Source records

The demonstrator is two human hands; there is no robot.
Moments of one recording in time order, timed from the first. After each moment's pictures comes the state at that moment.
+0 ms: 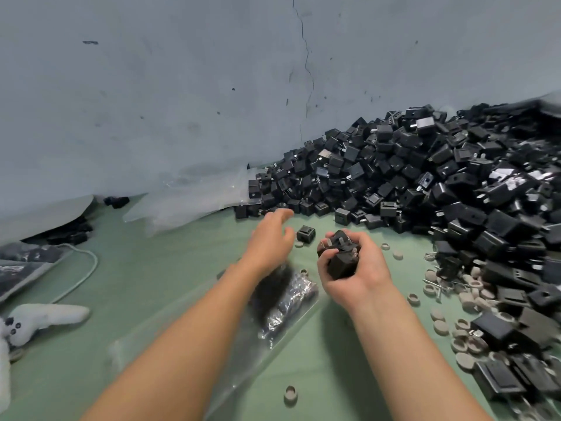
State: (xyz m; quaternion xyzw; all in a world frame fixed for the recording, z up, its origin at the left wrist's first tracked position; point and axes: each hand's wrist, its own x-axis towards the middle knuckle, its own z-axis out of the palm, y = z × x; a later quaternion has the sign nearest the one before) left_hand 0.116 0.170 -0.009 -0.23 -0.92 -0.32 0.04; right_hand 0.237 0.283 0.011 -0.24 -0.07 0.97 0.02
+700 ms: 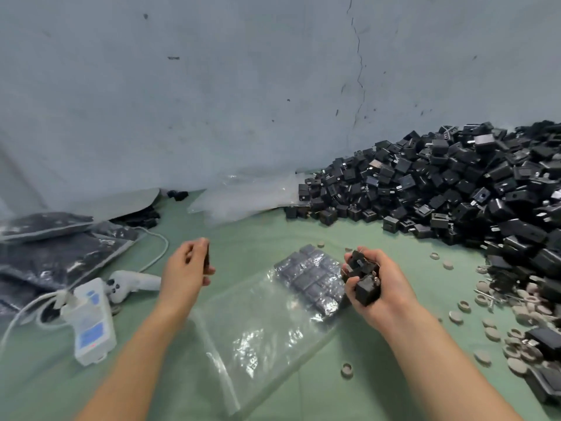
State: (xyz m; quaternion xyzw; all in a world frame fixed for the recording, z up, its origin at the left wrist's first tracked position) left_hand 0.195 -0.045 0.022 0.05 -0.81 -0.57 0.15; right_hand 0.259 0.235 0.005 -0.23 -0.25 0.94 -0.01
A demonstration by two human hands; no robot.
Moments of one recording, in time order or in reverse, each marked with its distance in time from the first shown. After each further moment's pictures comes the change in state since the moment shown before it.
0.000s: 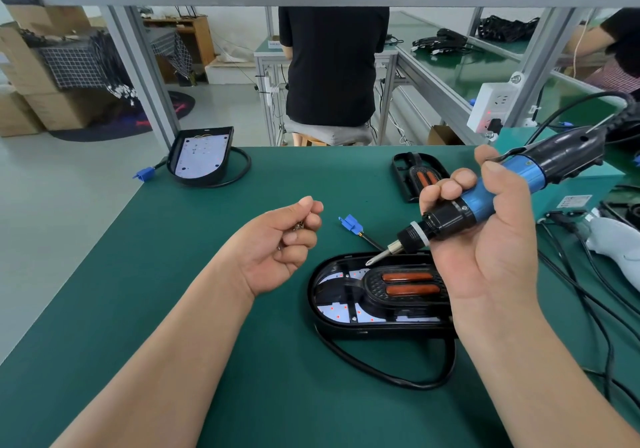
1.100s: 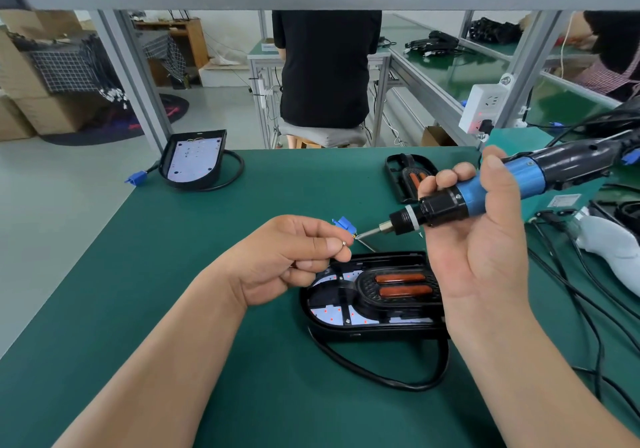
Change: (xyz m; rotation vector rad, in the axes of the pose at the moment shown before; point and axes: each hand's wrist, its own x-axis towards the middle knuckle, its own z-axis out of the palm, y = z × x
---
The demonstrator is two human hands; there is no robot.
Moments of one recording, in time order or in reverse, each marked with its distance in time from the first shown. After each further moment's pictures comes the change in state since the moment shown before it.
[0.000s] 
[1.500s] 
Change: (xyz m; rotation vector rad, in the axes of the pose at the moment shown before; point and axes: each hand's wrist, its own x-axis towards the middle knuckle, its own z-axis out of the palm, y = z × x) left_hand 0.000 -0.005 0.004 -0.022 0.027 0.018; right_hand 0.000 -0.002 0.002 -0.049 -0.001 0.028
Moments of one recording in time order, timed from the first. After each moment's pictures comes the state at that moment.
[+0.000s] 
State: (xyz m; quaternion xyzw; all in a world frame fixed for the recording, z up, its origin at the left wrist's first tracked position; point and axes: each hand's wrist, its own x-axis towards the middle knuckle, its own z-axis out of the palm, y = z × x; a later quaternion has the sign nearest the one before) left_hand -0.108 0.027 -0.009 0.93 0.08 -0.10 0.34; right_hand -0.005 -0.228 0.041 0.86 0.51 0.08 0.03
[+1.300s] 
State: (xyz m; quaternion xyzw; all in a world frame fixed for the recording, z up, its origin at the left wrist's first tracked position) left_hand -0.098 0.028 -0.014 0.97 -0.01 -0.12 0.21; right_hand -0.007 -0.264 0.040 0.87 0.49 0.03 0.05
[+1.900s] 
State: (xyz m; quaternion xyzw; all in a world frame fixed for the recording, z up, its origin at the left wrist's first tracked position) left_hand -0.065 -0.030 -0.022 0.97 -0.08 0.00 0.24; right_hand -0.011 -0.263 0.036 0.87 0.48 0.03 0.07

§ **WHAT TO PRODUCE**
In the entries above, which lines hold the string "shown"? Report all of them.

§ **TASK ANSWER**
Moments of one recording, in time order or in reverse, each marked with its distance in time from the first shown. After each further moment's pictures comes the change in state since the moment shown before it.
Change: (xyz m; rotation vector rad, in the axes of the pose at the moment shown before; point and axes: each hand's wrist, its own x-axis towards the middle knuckle, its own z-axis out of the palm, y = z × x
Moments of one recording, in time order or in reverse, each marked with its distance in time from the first shown. After each further moment's pictures comes the change in state since the moment shown before it.
Change: (xyz m; rotation vector rad, in the axes of the pose at the moment shown before; point and axes: each hand's wrist, its own x-axis towards the middle knuckle, its own z-axis out of the palm, y = z × x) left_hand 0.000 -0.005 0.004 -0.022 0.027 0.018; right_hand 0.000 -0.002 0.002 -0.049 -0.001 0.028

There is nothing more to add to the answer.